▶ _Work request_: What is needed is a word-for-word copy of the listing below, without pictures.
──────── Collected data
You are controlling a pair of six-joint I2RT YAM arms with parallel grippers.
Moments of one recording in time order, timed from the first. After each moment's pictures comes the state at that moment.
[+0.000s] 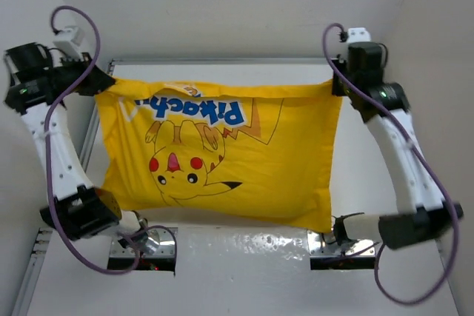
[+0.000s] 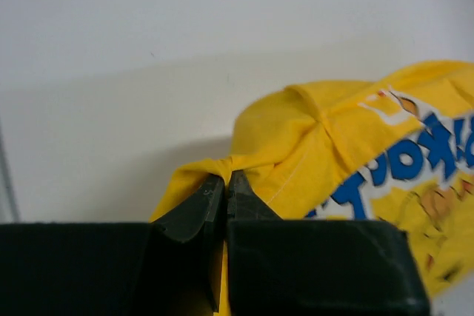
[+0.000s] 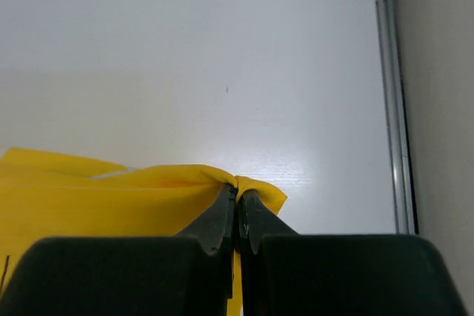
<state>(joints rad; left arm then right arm) 0.53 1.35 1.73 -1.00 0.83 0.21 0.19 1.25 1.51 -0.75 0.26 0.03</state>
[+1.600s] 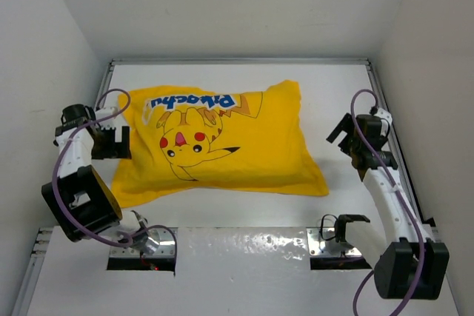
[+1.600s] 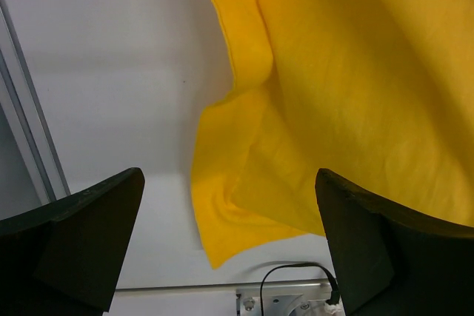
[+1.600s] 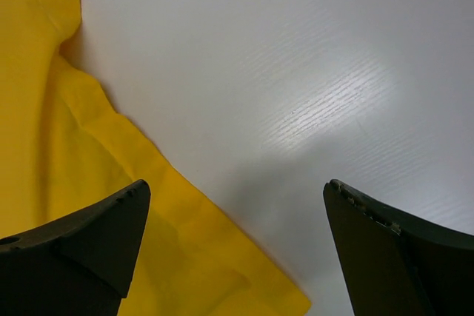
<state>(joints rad) 0.52 1.37 0.98 -0.82 0.24 0.45 -0.05 0.97 0.64 -0.39 0.21 0.49</state>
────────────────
▶ _Solution for this problem_:
You are controlling a pair of six-joint I2RT YAM arms with parallel grippers.
Moments of one recording in time order, timed from the first. After each moment's pictures comes the state at that moment.
[+0.000s] 
[+0.000s] 
[+0.000s] 
<state>(joints rad; left arm then right arm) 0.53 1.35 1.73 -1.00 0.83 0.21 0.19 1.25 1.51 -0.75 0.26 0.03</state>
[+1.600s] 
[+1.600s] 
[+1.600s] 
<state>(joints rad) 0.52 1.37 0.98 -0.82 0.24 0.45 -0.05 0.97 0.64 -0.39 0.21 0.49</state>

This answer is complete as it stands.